None of my business, anyway!

The papers are reporting that David and Samantha Cameron are considering sending their son Elwen to a top private school (£18,000 per year) which is a recognised feeder school for Eton. Someone or other has reported that David Cameron "wants to send Elwen to Eton but can't do it while he's still in Downing Street". I wonder why not? Anyway, by the time ten-year-old Elwen is old enough for Eton, his father will no longer be Prime Minister, according to his own declared plans. 

Now, his daughter goes to a very good state secondary school in Westminster, rated outstanding by OFSTED. I wonder why that is not good enough for his son. Perhaps it doesn't confer the same career privileges - oops, I mean opportunities - as Eton. But do girls not also need good career opportunities? What exactly is the equivalent to Eton for young ladies? And can young ladies who go to Oxford join the Bullingdon Club? And, apart from my instinctive dislike of seeing privilege perpetuated, what business is it of mine where the Cameron children go to school? 

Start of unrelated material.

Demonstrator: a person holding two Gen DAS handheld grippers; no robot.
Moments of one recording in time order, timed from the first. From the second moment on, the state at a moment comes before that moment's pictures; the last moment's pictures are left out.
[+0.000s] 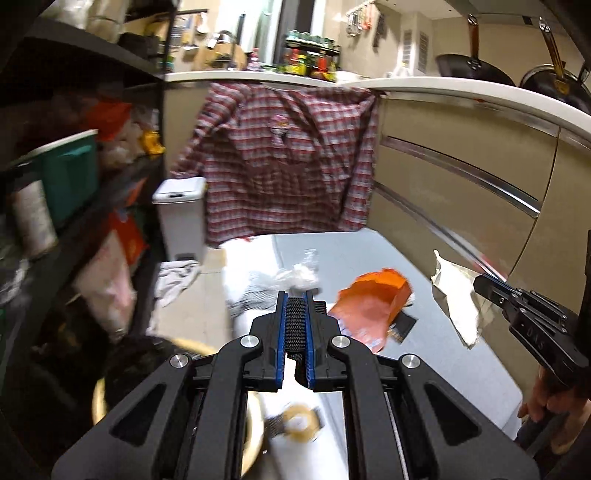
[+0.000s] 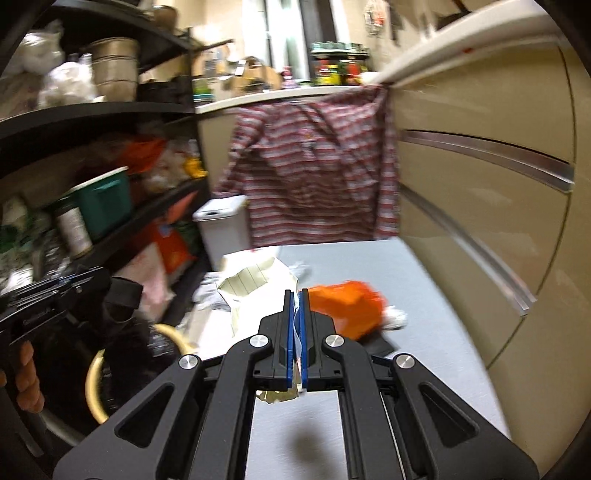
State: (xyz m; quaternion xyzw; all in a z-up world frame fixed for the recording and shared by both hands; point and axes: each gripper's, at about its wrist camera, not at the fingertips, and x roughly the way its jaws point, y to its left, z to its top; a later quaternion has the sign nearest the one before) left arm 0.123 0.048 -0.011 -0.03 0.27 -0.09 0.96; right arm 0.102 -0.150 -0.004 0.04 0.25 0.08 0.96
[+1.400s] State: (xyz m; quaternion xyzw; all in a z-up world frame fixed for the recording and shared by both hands) left arm 0.074 0.181 -0.050 -0.06 0.31 0.06 0.95; right arm 0.088 0.026 -0.059 0.02 0.31 0.20 0.93
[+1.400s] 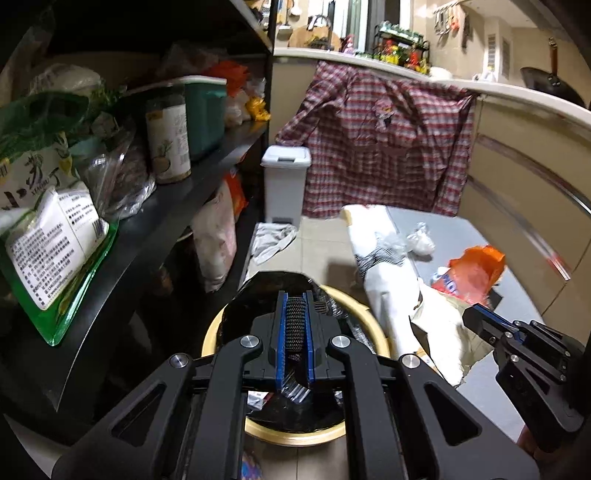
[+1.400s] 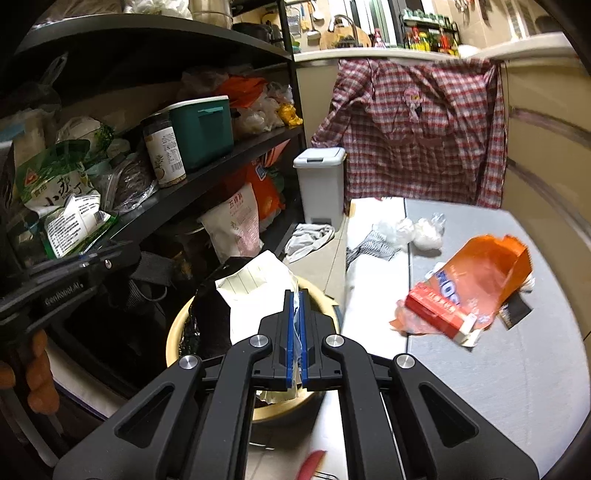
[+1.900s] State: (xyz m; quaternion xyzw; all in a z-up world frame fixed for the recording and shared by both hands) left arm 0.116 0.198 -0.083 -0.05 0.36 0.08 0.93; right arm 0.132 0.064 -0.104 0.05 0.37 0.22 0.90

A young woman called Tessa Cooper writing in the Guardian about her decision at 18 not to go university. Here is a link to her article. It's odd how things turn out and how opinions and requirements change. My younger brother began a degree course in the 1970s and dropped put, deciding it wasn't for him. He found employment in banking and throughout his career found himself overtaken by people with less experience but more paper qualifications. And yet now it seems that there are companies like Penguin who are no longer making a degree a necessary qualification for working with them. 

Through the 1990s and the 2000s, working in sixth Form colleges, I advised young people to go to university. I helped them write personal statements and choose the university course to suit them. Maybe it was a mistake to persuade so many young people to go and get a degree in whatever discipline would accept them, devaluing the degree to some extent in the process and leading to a glut on the market. The law of unforeseen consequences also led to employers demanding higher qualifications for all sorts of jobs. 

Tessa Cooper, now I imagine in her mid-twenties, says she has recently decided to study for a master's degree, not because she needs it but because she wants to study and feels ready. There it is, that important thing of going into study with passion. 

The easiest students to help, I always found, were those who had a burning desire to study a specific subject, not only because they realised it might help their future employment prospects but mainly because they loved that subject and wanted to continue learning more. Perhaps I was right when I advised student to do just that, apply for the subject they loved - even though my own son told me once that I should have advised him to study Business instead of History! 

In the end, however, it has to be the decision of the person filling in the application form! 

Then there is the pyjama debate. For some mothers it would seem that just getting their children fed, dressed and off to school every morning is a miracle. It's too much to ask them to get out of their own jimjams and into proper clothes before jumping into their four by four to take the kids to school! I wonder how my daughter does it. She doesn't turn up to work in her pyjamas, at least not unless it's a charity event when everyone wears nightwear to school or work. 

The debate has been taken to a higher fashion level, with famous people being photographed in very expensive pyjamas. And it's not just women. Some male television personalities have been seen leaving television studios in what are clearly pyjama bottoms. But then, I suppose that if you spend over a thousand pounds on pyjamas, you won't just wear them to sleep in! 

None of this has anything to do with me, of course. I simply remember my grandmother, who never stepped outside of the house unless she was immaculately dressed, and usually had at least her second-best hat on. Italian friends of mine tell me that their mothers live by the same philosophy, taking it a step farther: they are usually beautifully made up and have their killer heels on their feet!